Personal information
- Full name: Robert Paul Gofton
- Born: 10 September 1968 (age 57) Scarborough, Yorkshire, England
- Batting: Right-handed
- Bowling: Right-arm medium

Domestic team information
- 1994–1995: Suffolk
- 1992: Leicestershire

Career statistics
| Competition | First-class | List A |
| Matches | 5 | 8 |
| Runs scored | 142 | 10 |
| Batting average | 20.28 | 3.33 |
| 100s/50s | –/1 | –/– |
| Top score | 75 | 6 |
| Balls bowled | 490 | 292 |
| Wickets | 6 | 3 |
| Bowling average | 58.00 | 106.66 |
| 5 wickets in innings | – | – |
| 10 wickets in match | – | – |
| Best bowling | 4/81 | 1/33 |
| Catches/stumpings | 2/– | 2/– |
- Source: Cricinfo, 5 July 2011

= Robert Gofton =

English cricketer (born 1968)

Robert Paul Gofton (born 10 September 1968) is a former English cricketer. Gofton was a right-handed batsman who bowled right-arm medium pace. He was born in Scarborough, Yorkshire.

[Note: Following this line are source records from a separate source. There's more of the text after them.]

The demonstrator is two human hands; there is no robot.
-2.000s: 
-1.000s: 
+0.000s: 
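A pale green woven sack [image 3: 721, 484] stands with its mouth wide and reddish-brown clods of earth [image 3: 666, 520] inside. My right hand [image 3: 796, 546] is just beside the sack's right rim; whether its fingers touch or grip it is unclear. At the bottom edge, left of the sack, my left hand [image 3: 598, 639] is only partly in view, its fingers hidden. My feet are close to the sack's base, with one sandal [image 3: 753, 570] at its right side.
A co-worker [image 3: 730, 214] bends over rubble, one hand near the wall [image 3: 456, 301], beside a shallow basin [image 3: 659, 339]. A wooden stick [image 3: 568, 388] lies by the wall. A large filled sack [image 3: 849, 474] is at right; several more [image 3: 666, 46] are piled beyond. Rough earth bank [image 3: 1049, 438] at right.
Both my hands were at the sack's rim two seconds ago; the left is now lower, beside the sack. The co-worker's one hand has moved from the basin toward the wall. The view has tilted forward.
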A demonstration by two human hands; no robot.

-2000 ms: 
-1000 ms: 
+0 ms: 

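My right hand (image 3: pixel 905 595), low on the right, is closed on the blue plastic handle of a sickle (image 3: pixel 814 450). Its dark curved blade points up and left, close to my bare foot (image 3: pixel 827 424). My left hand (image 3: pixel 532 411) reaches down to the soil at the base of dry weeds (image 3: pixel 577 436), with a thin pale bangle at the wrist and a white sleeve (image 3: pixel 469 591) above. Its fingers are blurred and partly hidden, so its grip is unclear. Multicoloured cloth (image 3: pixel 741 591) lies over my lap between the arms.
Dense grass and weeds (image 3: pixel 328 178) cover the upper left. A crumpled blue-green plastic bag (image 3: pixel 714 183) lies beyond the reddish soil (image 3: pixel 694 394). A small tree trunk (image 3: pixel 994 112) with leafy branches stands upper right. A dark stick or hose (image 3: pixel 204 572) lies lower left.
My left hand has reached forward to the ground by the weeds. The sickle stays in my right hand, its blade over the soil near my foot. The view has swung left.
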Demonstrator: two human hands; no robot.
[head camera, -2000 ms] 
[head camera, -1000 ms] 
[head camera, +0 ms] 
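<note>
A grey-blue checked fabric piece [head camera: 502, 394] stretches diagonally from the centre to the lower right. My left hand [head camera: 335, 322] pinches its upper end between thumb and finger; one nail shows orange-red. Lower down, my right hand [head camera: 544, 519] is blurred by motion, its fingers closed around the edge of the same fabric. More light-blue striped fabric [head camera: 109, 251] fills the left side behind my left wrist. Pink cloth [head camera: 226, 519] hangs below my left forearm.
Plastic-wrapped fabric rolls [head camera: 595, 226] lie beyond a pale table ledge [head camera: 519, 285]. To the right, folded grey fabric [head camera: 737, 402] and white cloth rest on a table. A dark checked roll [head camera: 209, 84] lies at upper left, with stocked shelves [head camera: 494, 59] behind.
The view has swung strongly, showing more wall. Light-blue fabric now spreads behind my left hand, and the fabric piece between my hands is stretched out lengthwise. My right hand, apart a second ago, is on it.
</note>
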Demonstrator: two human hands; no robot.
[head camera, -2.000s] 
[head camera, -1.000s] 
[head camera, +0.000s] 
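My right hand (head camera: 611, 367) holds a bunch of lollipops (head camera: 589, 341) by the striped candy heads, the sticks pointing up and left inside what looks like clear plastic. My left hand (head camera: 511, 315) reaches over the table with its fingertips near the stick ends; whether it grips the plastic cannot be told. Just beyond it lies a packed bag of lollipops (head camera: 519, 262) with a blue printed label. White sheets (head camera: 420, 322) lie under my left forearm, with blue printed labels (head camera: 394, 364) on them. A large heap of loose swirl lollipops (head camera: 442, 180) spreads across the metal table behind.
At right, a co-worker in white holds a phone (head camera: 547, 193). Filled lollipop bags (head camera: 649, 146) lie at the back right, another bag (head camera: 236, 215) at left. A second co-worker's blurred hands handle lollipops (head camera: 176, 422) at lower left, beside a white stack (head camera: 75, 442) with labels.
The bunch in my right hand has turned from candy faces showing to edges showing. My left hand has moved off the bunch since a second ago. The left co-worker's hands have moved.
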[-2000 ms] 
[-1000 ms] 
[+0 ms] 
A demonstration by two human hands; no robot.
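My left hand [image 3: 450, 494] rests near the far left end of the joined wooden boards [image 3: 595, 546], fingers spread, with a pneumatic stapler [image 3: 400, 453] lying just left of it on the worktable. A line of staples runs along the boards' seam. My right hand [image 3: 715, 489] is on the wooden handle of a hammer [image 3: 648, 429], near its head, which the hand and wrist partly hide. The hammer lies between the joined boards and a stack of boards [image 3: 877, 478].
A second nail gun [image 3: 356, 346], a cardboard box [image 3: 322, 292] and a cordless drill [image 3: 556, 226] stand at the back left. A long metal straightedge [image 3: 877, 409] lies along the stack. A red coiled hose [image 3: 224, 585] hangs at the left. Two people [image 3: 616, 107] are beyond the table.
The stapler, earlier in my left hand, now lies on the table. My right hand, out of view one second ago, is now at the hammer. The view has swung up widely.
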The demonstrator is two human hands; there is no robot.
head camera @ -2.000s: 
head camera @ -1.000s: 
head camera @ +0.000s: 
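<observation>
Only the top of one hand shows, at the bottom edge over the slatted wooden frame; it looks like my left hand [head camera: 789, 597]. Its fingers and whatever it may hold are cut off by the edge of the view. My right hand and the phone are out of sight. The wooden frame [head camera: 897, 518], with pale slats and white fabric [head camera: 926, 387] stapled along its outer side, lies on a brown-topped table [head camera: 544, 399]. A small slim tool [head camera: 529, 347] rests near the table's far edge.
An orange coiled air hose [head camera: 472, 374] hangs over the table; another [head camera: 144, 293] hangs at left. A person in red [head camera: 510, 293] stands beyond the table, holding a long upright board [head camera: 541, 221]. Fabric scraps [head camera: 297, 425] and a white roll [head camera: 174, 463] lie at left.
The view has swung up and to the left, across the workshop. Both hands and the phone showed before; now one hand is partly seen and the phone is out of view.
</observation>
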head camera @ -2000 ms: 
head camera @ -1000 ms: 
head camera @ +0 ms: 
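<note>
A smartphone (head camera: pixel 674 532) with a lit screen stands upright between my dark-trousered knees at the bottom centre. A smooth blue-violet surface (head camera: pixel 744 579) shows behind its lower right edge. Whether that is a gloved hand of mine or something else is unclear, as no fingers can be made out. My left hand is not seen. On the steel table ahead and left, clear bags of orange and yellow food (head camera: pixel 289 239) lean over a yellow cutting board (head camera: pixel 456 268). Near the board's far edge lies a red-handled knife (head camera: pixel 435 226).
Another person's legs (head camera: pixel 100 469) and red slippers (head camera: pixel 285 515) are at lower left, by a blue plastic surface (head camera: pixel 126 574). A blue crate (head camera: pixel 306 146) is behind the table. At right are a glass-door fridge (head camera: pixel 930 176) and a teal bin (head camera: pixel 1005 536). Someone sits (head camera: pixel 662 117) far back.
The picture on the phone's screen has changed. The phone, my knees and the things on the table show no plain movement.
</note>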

Gofton made his first-class debut for Leicestershire against the touring Pakistanis in 1992. He made 4 further first-class appearances in 1992 for Leicestershire, the last of which came against Kent in the County Championship. In his 5 first-class matches, he scored 142 runs at an average of 20.28, with a high score of 75. This score, his only first-class half century, came against Surrey. With the ball, he took 6 wickets at a bowling average of 58.00, with best figures of 4/81. 1992 was his only season at Leicestershire, a season in which he also made his List A debut against Glamorgan in the 1992 Sunday League. He made 6 further List A appearances for Leicestershire, the last of which came against Northamptonshire in the same competition. He struggled with the ball in his 7 limited-overs appearances for the county, taking just 3 wickets at a bowling average of 86.66, with best figures of 1/33.

Gofton joined Suffolk in 1994, making his debut for the county in the Minor Counties Championship against Staffordshire. Gofton played Minor counties cricket for Suffolk from 1994 to 1995, which included 3 Minor Counties Championship appearances and a single MCCA Knockout Trophy match. He made his only List A appearance for Suffolk against Gloucestershire in the 1995 NatWest Trophy. In this match, he bowled 7 wicket-less overs for the cost of 60 runs, while with the bat he scored 6 runs before being dismissed by David Boden.